There is one span to output from the data below: the lines starting at the line with "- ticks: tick" and ending at the line with "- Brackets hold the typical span". Output it exactly, ends included, nothing more.

___ Dataset extract ___

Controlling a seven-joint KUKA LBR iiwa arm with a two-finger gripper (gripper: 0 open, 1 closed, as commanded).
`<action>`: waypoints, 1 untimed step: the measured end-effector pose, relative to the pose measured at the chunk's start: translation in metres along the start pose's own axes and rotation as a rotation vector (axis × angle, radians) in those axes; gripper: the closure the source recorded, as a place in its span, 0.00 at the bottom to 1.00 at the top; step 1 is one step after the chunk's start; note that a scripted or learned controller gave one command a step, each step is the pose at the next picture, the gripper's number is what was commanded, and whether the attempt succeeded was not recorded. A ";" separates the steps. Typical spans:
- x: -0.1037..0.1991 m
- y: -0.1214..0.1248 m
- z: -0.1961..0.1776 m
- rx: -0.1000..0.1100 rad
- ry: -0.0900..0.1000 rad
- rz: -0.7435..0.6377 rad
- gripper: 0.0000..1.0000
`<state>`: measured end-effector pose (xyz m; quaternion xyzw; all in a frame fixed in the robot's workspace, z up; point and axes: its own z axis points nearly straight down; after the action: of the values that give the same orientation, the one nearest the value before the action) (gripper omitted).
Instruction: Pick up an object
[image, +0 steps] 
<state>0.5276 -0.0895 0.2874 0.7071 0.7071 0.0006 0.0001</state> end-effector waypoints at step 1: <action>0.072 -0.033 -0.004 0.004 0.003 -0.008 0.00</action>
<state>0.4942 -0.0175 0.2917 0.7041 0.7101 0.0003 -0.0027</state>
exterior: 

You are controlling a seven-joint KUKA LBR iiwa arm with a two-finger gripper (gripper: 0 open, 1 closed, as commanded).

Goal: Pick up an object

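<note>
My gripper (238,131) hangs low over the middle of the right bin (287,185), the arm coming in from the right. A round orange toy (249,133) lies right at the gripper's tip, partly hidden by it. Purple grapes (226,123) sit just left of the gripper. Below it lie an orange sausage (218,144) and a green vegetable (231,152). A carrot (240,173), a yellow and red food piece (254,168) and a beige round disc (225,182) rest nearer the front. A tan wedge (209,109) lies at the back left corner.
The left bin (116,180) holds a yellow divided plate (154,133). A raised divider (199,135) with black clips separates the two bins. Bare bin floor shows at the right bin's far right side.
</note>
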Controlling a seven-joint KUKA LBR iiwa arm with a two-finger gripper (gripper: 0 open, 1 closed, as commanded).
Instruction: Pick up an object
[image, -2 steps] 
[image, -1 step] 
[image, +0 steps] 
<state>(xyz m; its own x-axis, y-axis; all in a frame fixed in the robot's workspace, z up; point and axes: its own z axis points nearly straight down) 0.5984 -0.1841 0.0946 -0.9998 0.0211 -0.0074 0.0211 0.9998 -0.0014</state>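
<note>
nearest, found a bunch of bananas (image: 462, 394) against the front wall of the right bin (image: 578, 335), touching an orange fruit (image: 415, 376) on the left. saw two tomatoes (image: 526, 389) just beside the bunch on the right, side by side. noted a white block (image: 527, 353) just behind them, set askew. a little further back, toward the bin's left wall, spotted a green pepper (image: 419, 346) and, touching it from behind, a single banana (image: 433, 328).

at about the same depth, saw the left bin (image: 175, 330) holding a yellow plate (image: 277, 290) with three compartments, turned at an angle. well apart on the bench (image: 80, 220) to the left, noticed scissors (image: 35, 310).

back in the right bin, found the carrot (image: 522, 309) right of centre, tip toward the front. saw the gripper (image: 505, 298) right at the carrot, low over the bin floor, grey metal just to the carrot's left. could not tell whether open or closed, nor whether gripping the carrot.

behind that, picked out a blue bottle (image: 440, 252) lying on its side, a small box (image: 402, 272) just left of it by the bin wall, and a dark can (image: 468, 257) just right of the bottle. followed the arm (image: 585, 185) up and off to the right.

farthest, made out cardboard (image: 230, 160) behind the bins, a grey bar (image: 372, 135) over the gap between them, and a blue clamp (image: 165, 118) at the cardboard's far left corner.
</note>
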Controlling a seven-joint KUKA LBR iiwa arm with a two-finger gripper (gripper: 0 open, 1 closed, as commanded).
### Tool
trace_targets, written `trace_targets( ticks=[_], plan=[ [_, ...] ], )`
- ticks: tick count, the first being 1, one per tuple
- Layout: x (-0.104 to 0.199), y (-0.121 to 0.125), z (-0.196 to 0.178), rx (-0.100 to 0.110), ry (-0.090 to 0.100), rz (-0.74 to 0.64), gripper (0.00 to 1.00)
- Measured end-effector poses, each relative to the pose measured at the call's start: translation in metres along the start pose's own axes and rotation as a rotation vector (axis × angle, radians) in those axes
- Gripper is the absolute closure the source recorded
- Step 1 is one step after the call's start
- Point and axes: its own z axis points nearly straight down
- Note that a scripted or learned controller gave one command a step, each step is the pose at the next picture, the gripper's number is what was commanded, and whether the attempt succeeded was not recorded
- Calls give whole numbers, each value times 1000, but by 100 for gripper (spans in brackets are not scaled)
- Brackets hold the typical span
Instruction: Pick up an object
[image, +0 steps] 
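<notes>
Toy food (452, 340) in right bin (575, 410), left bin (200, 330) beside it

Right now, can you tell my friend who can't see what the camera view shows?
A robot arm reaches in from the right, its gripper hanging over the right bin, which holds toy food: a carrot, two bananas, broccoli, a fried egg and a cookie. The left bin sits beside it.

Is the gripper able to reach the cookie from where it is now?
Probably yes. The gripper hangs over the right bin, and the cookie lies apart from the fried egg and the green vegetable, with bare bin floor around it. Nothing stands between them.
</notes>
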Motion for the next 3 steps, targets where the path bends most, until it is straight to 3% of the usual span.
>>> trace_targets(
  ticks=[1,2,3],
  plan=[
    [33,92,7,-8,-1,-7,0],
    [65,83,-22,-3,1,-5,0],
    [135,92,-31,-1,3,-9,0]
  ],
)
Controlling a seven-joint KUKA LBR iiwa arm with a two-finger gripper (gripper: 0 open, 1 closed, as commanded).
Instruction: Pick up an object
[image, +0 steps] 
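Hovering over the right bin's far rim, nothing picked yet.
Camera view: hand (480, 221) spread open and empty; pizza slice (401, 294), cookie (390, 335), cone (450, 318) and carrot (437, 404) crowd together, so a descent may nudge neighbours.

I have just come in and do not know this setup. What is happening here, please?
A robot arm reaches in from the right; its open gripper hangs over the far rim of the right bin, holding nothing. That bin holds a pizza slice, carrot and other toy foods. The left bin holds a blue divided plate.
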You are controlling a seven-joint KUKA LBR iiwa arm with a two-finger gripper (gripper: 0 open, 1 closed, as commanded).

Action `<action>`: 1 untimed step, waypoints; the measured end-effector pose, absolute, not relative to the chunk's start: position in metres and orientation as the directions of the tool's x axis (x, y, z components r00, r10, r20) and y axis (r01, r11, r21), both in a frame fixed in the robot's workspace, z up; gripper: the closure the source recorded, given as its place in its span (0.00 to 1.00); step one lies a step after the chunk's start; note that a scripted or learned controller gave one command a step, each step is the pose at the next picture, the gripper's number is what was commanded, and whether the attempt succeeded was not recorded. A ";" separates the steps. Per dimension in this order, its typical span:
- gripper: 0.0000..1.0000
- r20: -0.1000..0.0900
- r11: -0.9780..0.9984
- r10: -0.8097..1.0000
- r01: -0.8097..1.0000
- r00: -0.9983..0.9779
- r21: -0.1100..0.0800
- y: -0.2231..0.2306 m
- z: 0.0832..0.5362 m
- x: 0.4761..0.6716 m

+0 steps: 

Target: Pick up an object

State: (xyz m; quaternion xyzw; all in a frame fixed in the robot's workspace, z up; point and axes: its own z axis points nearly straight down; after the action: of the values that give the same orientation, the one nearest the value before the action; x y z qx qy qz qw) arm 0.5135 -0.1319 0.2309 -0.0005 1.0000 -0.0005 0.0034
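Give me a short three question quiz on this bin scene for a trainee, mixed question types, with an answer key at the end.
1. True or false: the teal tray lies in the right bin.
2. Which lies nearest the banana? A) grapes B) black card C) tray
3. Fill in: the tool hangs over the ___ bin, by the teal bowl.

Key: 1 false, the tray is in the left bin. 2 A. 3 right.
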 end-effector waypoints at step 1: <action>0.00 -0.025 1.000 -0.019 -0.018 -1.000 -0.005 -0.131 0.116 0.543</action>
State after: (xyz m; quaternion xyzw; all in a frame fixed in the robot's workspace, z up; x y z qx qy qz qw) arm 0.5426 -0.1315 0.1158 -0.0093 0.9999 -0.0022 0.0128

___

▶ [Task solution]:
- ticks: tick count, the first being 1, one per tuple
- Layout: x (-0.104 to 0.199), y (-0.121 to 0.125), z (-0.196 to 0.178), rx (-0.100 to 0.110), ry (-0.090 to 0.100), rz (-0.74 to 0.64), gripper (0.00 to 1.00)
- Measured end-effector poses, each relative to the pose measured at the call's start: translation in metres along the start pose's own axes and rotation as a rotation vector (axis × angle, radians) in those axes
- Gripper is the absolute closure the source recorded
- Step 1 is one step after the call's start
- Point and axes: its own z axis points nearly straight down
- Note that a scripted or learned controller gave one command a step, each step is the pose at the next picture, the gripper's number is what was commanded, and whether the attempt succeeded was not recorded
- Calls give whole numbers, each value times 1000, but by 100 for gripper (spans in brackets are not scaled)
- Brackets hold the typical span

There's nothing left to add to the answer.